- TASK TO CARRY OUT
Lift out, unaltered, the lines of the material below between the line holding "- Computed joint" and the line holding "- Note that", counting both.

---- AVAILABLE DATA

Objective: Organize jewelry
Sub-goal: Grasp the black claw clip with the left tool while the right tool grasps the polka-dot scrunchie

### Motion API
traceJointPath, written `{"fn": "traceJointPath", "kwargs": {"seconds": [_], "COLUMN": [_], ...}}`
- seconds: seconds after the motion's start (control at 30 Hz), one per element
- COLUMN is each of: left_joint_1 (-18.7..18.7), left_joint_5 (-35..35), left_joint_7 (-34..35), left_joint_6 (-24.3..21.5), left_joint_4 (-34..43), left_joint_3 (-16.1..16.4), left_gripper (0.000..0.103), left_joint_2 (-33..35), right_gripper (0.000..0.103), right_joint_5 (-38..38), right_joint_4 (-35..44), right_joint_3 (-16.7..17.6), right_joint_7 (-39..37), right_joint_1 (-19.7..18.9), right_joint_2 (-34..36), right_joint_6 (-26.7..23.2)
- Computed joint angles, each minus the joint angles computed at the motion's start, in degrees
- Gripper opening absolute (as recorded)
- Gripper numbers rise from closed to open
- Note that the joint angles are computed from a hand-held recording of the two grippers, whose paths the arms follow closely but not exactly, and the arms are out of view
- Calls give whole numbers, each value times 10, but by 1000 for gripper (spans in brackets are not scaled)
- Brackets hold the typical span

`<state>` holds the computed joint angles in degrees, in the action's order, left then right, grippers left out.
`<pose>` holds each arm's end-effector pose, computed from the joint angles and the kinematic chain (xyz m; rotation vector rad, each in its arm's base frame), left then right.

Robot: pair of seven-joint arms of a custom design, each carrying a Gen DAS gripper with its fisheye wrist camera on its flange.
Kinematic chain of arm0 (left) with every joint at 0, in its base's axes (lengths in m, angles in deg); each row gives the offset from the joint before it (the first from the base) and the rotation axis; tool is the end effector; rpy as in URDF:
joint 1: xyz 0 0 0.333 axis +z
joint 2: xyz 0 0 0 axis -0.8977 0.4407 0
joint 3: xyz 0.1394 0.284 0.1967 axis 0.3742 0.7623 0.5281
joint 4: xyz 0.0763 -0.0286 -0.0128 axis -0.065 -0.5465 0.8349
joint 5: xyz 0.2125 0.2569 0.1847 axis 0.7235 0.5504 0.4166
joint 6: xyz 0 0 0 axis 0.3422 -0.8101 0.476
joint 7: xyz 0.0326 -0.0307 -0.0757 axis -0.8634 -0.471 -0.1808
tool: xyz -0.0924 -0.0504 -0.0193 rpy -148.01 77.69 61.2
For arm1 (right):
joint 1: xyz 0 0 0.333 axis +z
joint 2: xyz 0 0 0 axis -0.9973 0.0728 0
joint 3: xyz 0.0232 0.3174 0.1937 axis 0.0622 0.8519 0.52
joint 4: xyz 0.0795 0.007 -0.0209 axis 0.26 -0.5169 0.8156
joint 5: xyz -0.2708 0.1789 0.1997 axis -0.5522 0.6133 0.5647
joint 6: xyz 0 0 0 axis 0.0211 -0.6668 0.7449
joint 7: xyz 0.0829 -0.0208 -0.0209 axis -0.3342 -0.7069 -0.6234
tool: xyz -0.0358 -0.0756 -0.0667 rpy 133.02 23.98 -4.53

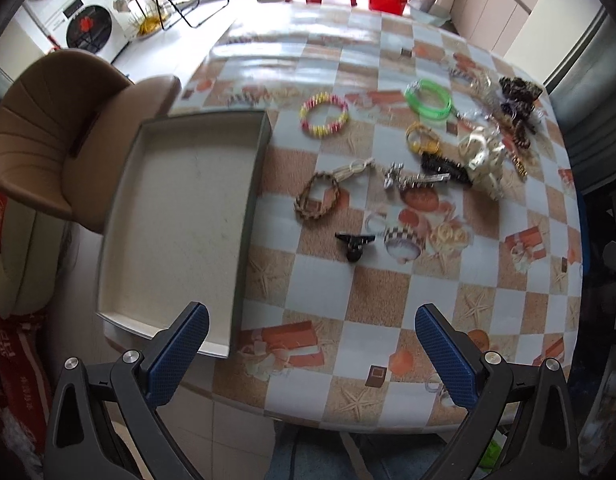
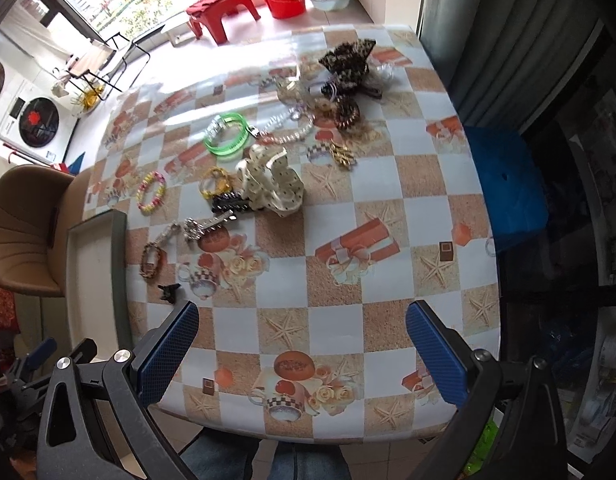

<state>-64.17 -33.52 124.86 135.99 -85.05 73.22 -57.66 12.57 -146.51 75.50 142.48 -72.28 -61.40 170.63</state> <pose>0.5645 -0.0634 0.5646 -2.0014 2.2452 -0.1657 0.5329 0.1525 0.6056 -1.6710 2.4316 -0.1941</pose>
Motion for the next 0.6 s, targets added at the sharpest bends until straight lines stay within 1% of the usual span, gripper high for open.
{"fn": "traceJointPath", "kwargs": {"seconds": [0.1, 0.17, 0.3, 0.43, 0.47, 0.53, 0.6], "left_joint_1": [-4, -7, -17, -31, -34, -40, -42], "left_joint_5": [-1, -14, -21, -4, 3, 12, 16], "left_joint_7": [-16, -22, -47, -74, -80, -90, -94], "left_joint_6": [13, 26, 55, 92, 96, 100, 103], "left_joint_4": [-15, -20, -14, -7, -3, 4, 9], "left_joint_3": [-3, -4, -5, -2, -1, 2, 5], "left_gripper": [103, 103, 103, 103, 103, 99, 98], "left_joint_2": [12, 26, 60, 94, 102, 117, 129], "right_gripper": [103, 103, 103, 103, 103, 103, 103], "right_joint_5": [12, 21, 33, 41, 39, 42, 42], "right_joint_4": [-10, -14, -8, 14, 22, 41, 60], "right_joint_3": [-4, -7, -10, -10, -9, -7, -6], "right_joint_7": [-23, -39, -64, -88, -92, -105, -116], "right_joint_1": [-4, -8, -16, -24, -25, -28, -31], "right_joint_2": [12, 25, 56, 98, 109, 135, 160], "right_joint_6": [19, 34, 63, 100, 104, 114, 121]}}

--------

- PROBLEM SOLUTION
- Computed joint angles, each minus the joint angles computed at the motion's start, in degrees
- Gripper opening absolute (as recorded)
- Gripper numbers rise from closed to open
- Note that the joint angles are computed from a hand-held recording of the two grippers, whose paths the arms follow closely but not exactly, and the arms are out of view

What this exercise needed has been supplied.